------ Given entries ------
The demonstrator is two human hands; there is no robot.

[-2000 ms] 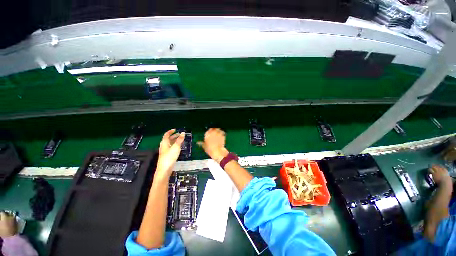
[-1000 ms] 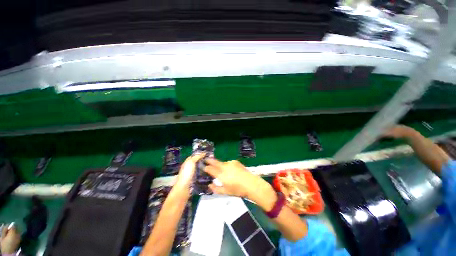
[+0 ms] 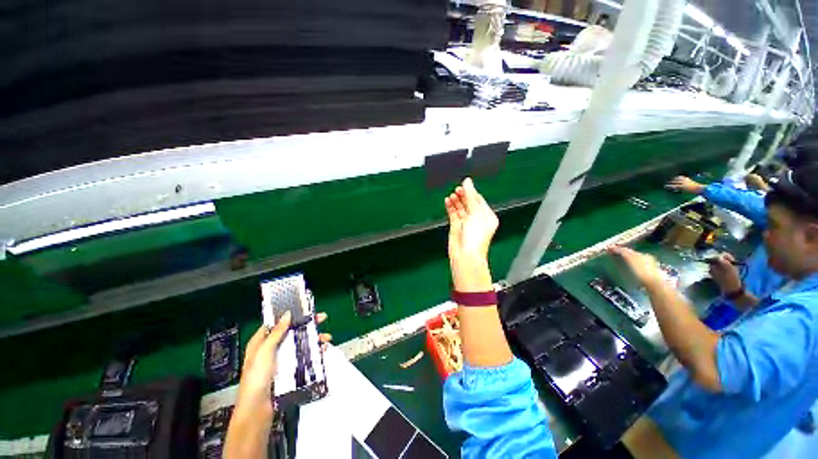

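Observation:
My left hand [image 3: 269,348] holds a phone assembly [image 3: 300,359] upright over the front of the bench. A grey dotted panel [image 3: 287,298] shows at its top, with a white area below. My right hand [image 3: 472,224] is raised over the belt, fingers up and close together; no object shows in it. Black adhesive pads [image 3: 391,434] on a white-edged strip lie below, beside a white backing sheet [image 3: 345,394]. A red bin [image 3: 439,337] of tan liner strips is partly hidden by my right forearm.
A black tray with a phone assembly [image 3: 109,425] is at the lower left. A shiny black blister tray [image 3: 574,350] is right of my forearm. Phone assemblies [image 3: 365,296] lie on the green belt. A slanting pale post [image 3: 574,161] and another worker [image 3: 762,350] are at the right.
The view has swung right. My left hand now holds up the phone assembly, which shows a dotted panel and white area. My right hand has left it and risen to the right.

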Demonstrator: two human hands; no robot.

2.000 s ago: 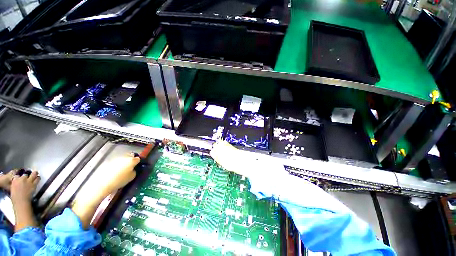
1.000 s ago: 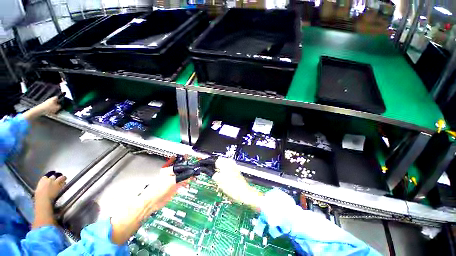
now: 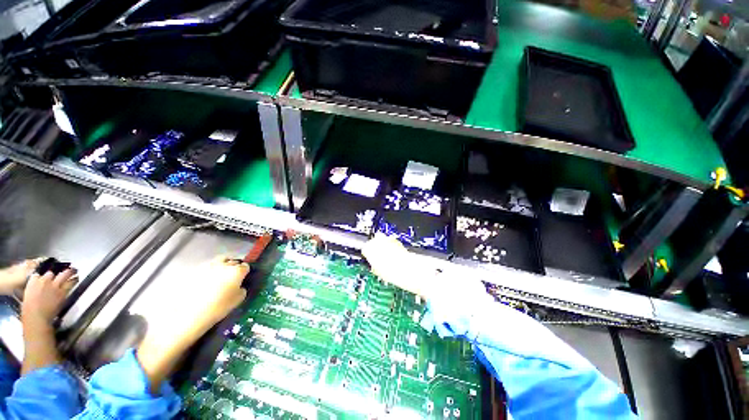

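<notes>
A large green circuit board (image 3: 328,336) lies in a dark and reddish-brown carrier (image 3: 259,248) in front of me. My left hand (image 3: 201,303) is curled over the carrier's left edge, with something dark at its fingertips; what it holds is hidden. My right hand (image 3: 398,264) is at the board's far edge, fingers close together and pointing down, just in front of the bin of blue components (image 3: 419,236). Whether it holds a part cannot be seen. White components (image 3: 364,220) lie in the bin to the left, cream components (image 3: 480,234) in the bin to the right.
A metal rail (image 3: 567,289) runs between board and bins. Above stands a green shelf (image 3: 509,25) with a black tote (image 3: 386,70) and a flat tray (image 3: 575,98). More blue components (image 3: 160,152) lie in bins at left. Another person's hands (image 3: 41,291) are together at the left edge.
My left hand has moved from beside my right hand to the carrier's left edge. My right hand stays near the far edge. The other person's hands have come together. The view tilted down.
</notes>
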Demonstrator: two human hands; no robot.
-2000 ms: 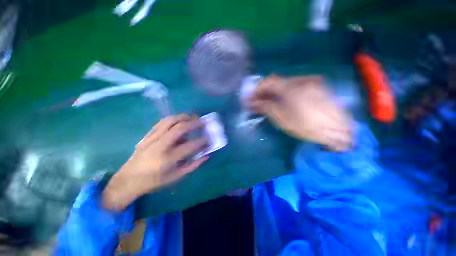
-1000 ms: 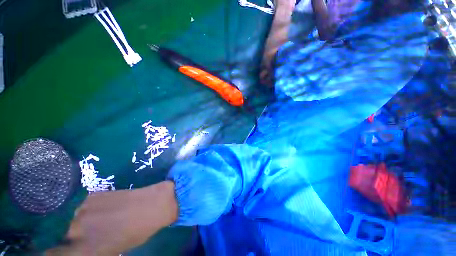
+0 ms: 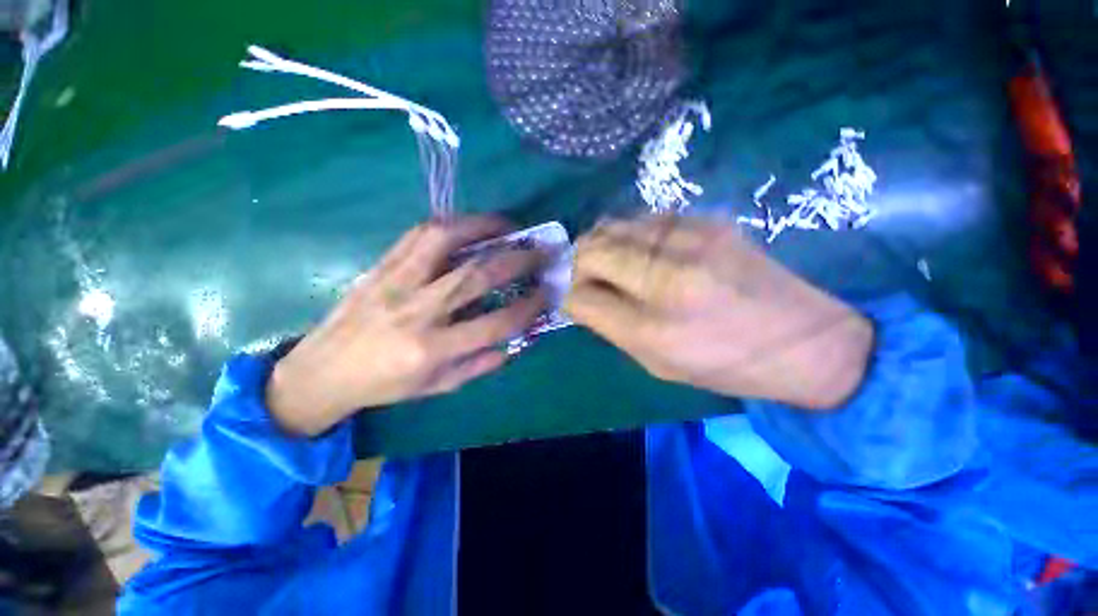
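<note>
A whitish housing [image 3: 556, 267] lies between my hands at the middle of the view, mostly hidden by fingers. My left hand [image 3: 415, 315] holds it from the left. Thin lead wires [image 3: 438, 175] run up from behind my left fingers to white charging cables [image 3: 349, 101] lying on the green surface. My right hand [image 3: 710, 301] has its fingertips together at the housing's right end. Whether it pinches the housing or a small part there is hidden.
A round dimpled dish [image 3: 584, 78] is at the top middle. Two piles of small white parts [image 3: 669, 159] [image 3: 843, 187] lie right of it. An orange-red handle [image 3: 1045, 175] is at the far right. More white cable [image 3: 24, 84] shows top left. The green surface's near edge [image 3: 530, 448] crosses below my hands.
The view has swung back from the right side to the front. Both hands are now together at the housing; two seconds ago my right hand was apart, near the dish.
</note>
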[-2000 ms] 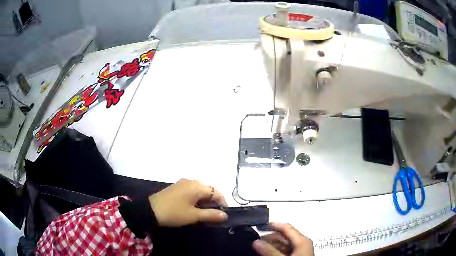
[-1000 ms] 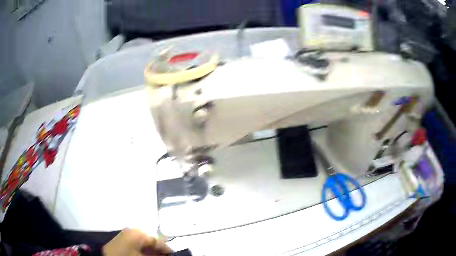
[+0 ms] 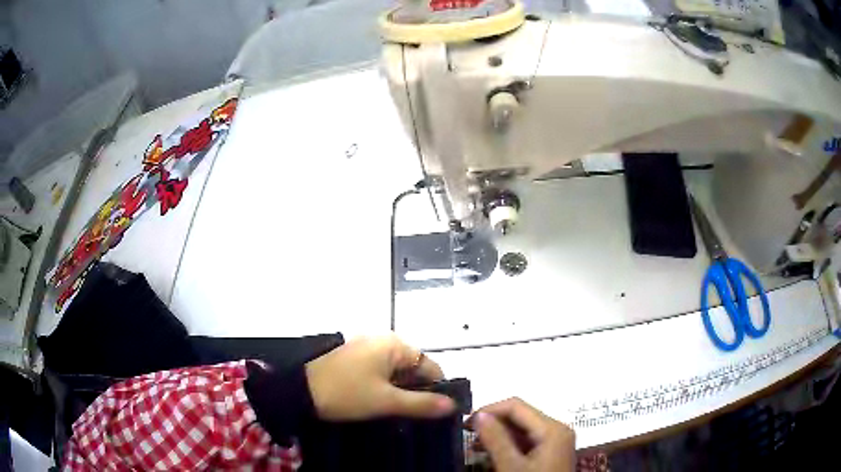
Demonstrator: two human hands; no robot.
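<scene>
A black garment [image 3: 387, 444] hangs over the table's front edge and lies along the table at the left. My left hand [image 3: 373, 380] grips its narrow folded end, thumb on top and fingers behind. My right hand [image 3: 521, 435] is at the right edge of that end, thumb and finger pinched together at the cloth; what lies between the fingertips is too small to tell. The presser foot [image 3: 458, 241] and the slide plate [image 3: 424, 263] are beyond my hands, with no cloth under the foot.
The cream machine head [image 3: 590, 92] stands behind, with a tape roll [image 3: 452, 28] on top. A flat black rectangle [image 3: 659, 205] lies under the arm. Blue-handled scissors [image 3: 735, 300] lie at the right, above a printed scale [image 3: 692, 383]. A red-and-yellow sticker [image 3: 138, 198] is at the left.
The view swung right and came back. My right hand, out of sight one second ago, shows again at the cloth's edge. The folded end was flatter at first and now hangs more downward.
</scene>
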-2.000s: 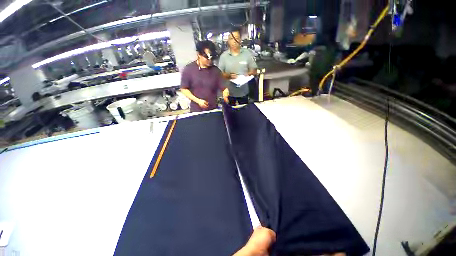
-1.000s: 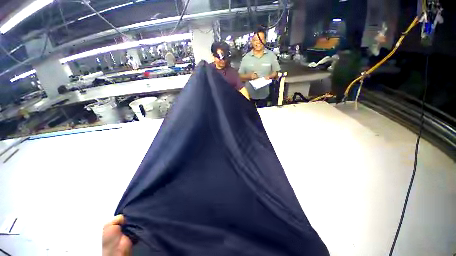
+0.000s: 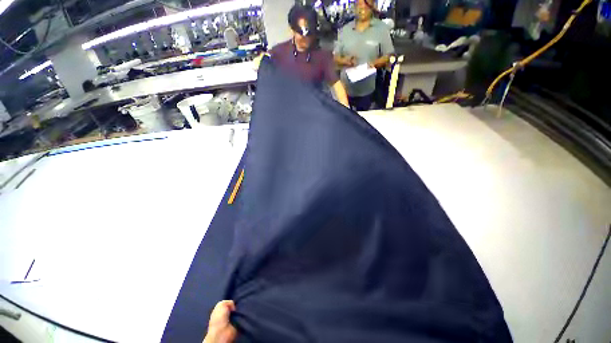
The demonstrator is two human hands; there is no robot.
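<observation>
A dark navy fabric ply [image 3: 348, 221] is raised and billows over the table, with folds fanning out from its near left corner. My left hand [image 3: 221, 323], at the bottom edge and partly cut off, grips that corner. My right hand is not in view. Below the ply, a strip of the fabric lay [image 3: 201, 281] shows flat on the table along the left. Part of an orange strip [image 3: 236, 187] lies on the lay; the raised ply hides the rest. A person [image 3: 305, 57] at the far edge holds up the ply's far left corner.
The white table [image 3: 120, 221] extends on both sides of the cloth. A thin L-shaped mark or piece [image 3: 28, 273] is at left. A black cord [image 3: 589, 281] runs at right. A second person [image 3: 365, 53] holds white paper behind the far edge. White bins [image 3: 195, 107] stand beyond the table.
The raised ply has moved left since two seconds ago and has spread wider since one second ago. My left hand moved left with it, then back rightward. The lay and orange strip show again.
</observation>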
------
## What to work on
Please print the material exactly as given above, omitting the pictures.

## Answer area
The demonstrator is two human hands; there is no robot.

[-2000 ms] 
[-1000 ms] 
[+0 ms] 

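Observation:
My left hand [image 3: 269,348] holds a phone assembly [image 3: 300,359] upright over the front of the bench. A grey dotted panel [image 3: 287,298] shows at its top, with a white area below. My right hand [image 3: 472,224] is raised over the belt, fingers up and close together; no object shows in it. Black adhesive pads [image 3: 391,434] on a white-edged strip lie below, beside a white backing sheet [image 3: 345,394]. A red bin [image 3: 439,337] of tan liner strips is partly hidden by my right forearm.
A black tray with a phone assembly [image 3: 109,425] is at the lower left. A shiny black blister tray [image 3: 574,350] is right of my forearm. Phone assemblies [image 3: 365,296] lie on the green belt. A slanting pale post [image 3: 574,161] and another worker [image 3: 762,350] are at the right.
The view has swung right. My left hand now holds up the phone assembly, which shows a dotted panel and white area. My right hand has left it and risen to the right.
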
Demonstrator: two human hands; no robot.

2.000 s ago: 
1.000 s ago: 
now: 

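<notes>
A large green circuit board (image 3: 328,336) lies in a dark and reddish-brown carrier (image 3: 259,248) in front of me. My left hand (image 3: 201,303) is curled over the carrier's left edge, with something dark at its fingertips; what it holds is hidden. My right hand (image 3: 398,264) is at the board's far edge, fingers close together and pointing down, just in front of the bin of blue components (image 3: 419,236). Whether it holds a part cannot be seen. White components (image 3: 364,220) lie in the bin to the left, cream components (image 3: 480,234) in the bin to the right.
A metal rail (image 3: 567,289) runs between board and bins. Above stands a green shelf (image 3: 509,25) with a black tote (image 3: 386,70) and a flat tray (image 3: 575,98). More blue components (image 3: 160,152) lie in bins at left. Another person's hands (image 3: 41,291) are together at the left edge.
My left hand has moved from beside my right hand to the carrier's left edge. My right hand stays near the far edge. The other person's hands have come together. The view tilted down.
</notes>
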Demonstrator: two human hands; no robot.
-2000 ms: 
-1000 ms: 
+0 ms: 
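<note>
A whitish housing [image 3: 556, 267] lies between my hands at the middle of the view, mostly hidden by fingers. My left hand [image 3: 415, 315] holds it from the left. Thin lead wires [image 3: 438, 175] run up from behind my left fingers to white charging cables [image 3: 349, 101] lying on the green surface. My right hand [image 3: 710, 301] has its fingertips together at the housing's right end. Whether it pinches the housing or a small part there is hidden.
A round dimpled dish [image 3: 584, 78] is at the top middle. Two piles of small white parts [image 3: 669, 159] [image 3: 843, 187] lie right of it. An orange-red handle [image 3: 1045, 175] is at the far right. More white cable [image 3: 24, 84] shows top left. The green surface's near edge [image 3: 530, 448] crosses below my hands.
The view has swung back from the right side to the front. Both hands are now together at the housing; two seconds ago my right hand was apart, near the dish.
</note>
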[-2000 ms] 
[-1000 ms] 
[+0 ms] 
Demonstrator: two human hands; no robot.
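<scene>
A black garment [image 3: 387, 444] hangs over the table's front edge and lies along the table at the left. My left hand [image 3: 373, 380] grips its narrow folded end, thumb on top and fingers behind. My right hand [image 3: 521, 435] is at the right edge of that end, thumb and finger pinched together at the cloth; what lies between the fingertips is too small to tell. The presser foot [image 3: 458, 241] and the slide plate [image 3: 424, 263] are beyond my hands, with no cloth under the foot.
The cream machine head [image 3: 590, 92] stands behind, with a tape roll [image 3: 452, 28] on top. A flat black rectangle [image 3: 659, 205] lies under the arm. Blue-handled scissors [image 3: 735, 300] lie at the right, above a printed scale [image 3: 692, 383]. A red-and-yellow sticker [image 3: 138, 198] is at the left.
The view swung right and came back. My right hand, out of sight one second ago, shows again at the cloth's edge. The folded end was flatter at first and now hangs more downward.
</scene>
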-2.000s: 
-1.000s: 
+0.000s: 
The demonstrator is two human hands; there is no robot.
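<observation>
A dark navy fabric ply [image 3: 348, 221] is raised and billows over the table, with folds fanning out from its near left corner. My left hand [image 3: 221, 323], at the bottom edge and partly cut off, grips that corner. My right hand is not in view. Below the ply, a strip of the fabric lay [image 3: 201, 281] shows flat on the table along the left. Part of an orange strip [image 3: 236, 187] lies on the lay; the raised ply hides the rest. A person [image 3: 305, 57] at the far edge holds up the ply's far left corner.
The white table [image 3: 120, 221] extends on both sides of the cloth. A thin L-shaped mark or piece [image 3: 28, 273] is at left. A black cord [image 3: 589, 281] runs at right. A second person [image 3: 365, 53] holds white paper behind the far edge. White bins [image 3: 195, 107] stand beyond the table.
The raised ply has moved left since two seconds ago and has spread wider since one second ago. My left hand moved left with it, then back rightward. The lay and orange strip show again.
</observation>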

This answer is complete as it stands.